• _PROBLEM REQUIREMENTS_:
Ignoring every picture, return the lines of the listing below word for word, from the line that holds "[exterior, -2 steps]" through the line that holds "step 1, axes".

=== LISTED RECORDS ===

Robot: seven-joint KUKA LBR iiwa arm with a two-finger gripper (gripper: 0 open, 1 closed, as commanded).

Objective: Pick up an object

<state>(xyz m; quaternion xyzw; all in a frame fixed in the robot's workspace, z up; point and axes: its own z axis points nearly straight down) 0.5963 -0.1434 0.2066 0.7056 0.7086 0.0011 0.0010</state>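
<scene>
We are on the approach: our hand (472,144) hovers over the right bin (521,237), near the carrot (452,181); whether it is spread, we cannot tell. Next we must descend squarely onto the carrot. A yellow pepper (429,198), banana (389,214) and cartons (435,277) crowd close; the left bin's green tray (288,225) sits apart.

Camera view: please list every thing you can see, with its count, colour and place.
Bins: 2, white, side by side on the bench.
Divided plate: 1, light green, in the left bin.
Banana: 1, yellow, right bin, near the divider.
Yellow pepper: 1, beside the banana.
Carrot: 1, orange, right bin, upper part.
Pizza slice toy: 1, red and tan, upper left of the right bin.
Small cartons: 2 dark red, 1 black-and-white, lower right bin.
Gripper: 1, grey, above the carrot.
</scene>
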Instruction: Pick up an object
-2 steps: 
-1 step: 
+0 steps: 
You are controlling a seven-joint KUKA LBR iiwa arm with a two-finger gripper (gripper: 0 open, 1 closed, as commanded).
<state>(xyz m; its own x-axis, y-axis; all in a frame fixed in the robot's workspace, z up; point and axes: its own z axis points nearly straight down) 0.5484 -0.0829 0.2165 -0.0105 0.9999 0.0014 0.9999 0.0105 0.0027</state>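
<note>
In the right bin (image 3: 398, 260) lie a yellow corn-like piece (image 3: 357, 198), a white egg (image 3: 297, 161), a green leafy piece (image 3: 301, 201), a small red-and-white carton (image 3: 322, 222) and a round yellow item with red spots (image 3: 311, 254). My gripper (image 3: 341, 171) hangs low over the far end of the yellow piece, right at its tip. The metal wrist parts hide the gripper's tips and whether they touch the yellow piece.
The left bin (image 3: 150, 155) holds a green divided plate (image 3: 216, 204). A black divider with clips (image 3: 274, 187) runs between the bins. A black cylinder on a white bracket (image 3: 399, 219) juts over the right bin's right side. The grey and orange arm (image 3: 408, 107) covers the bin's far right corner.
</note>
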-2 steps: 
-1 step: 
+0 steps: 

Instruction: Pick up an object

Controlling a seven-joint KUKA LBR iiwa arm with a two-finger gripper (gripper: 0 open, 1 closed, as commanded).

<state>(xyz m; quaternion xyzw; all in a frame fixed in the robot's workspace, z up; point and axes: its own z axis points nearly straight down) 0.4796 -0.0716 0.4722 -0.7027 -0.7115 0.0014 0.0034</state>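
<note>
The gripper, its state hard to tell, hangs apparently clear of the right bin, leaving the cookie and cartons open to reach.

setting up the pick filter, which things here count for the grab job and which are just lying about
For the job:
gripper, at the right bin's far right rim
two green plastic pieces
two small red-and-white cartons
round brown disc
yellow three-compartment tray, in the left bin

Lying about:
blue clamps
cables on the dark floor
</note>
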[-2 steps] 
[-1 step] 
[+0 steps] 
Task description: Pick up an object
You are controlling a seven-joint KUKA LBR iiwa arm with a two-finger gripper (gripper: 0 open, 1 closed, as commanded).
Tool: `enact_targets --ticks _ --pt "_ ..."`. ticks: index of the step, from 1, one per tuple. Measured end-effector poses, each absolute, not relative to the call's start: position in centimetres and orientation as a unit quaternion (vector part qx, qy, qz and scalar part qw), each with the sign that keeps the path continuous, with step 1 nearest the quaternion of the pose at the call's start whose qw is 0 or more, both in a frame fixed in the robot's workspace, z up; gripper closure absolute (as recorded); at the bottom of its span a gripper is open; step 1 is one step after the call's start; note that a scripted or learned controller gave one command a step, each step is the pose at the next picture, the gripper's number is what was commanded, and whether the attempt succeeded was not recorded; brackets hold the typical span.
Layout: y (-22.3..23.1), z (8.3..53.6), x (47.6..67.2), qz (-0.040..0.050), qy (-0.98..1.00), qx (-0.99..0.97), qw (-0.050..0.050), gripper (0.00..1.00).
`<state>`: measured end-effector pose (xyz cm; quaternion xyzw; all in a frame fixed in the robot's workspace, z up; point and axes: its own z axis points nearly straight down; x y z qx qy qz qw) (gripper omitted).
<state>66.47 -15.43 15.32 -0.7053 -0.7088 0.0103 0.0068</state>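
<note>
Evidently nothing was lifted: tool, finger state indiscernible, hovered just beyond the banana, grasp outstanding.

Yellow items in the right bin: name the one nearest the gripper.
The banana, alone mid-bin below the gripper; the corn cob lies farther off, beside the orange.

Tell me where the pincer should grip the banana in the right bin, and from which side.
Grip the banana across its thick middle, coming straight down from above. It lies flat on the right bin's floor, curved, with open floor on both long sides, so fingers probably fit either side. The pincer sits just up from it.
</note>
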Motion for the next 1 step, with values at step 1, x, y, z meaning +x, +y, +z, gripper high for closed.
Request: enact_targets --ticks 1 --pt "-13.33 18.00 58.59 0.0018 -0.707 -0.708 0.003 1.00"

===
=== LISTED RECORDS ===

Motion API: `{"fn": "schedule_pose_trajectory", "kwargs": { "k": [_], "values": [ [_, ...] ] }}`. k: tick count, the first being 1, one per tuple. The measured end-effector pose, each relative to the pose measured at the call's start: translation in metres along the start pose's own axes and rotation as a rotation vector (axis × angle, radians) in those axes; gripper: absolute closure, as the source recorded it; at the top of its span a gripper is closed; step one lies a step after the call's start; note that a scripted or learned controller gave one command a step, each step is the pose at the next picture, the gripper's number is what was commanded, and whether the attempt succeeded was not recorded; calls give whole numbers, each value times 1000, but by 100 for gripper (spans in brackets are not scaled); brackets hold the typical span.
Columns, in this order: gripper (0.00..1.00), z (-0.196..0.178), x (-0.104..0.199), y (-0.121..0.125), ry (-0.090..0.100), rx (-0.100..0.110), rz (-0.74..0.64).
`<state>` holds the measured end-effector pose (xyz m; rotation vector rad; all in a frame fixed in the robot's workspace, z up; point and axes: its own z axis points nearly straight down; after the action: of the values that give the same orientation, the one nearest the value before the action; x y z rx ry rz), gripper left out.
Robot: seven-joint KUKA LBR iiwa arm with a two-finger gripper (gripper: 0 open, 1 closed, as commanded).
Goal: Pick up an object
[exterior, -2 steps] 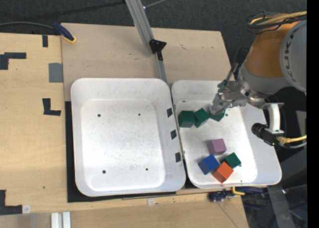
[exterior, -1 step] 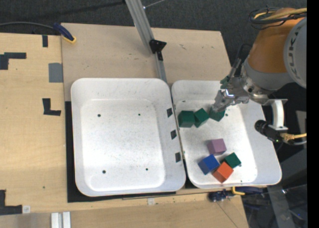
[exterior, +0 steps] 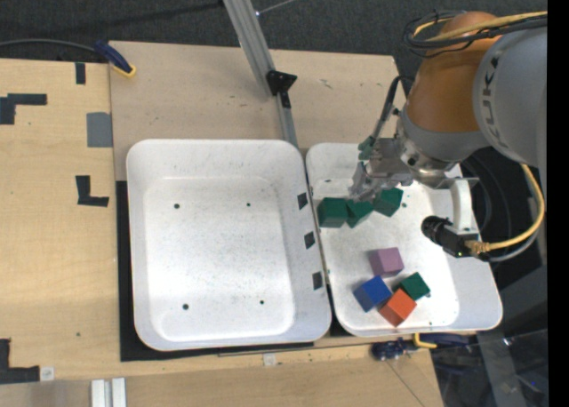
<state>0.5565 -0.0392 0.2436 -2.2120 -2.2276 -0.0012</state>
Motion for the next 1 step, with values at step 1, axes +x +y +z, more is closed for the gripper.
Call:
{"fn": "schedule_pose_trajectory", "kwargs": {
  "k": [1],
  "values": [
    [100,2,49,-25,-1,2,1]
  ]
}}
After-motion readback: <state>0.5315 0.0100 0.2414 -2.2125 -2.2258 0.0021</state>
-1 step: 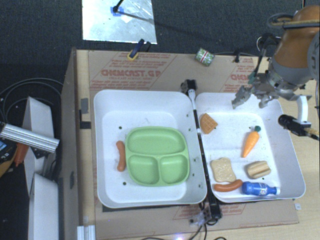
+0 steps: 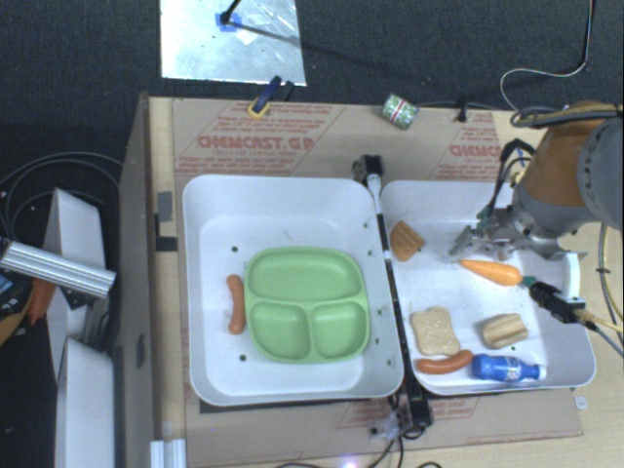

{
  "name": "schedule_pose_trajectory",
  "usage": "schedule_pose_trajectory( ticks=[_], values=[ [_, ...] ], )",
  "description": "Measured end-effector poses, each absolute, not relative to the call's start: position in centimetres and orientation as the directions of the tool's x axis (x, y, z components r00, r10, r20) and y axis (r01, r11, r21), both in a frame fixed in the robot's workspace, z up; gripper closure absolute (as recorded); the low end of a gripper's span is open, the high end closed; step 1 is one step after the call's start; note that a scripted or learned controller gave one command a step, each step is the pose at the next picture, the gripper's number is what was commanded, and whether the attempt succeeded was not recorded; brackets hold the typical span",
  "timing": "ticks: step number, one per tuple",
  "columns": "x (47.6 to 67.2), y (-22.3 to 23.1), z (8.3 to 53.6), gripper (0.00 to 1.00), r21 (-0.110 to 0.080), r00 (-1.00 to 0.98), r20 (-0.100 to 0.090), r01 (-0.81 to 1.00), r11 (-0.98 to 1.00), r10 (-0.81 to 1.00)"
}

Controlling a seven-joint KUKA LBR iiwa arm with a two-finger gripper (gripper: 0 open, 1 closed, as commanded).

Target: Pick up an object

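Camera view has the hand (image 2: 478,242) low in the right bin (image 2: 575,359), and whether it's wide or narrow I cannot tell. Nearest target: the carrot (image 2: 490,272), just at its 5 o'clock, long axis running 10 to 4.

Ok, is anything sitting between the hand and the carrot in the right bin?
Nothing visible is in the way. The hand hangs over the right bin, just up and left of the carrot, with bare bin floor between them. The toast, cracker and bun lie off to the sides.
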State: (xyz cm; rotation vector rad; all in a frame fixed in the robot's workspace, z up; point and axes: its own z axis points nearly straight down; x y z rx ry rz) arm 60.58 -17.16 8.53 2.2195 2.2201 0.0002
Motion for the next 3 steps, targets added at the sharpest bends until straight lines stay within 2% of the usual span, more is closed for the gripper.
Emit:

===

• _SOLUTION_:
[exterior, -2 steps] 
[exterior, -1 step] 
[exterior, +0 steps] 
<state>0.5565 -0.0392 0.2436 -2.2120 -2.2276 -0.0012</state>
Motion for the next 1 step, with values at step 1, axes +x +y +z, more is closed for the gripper.

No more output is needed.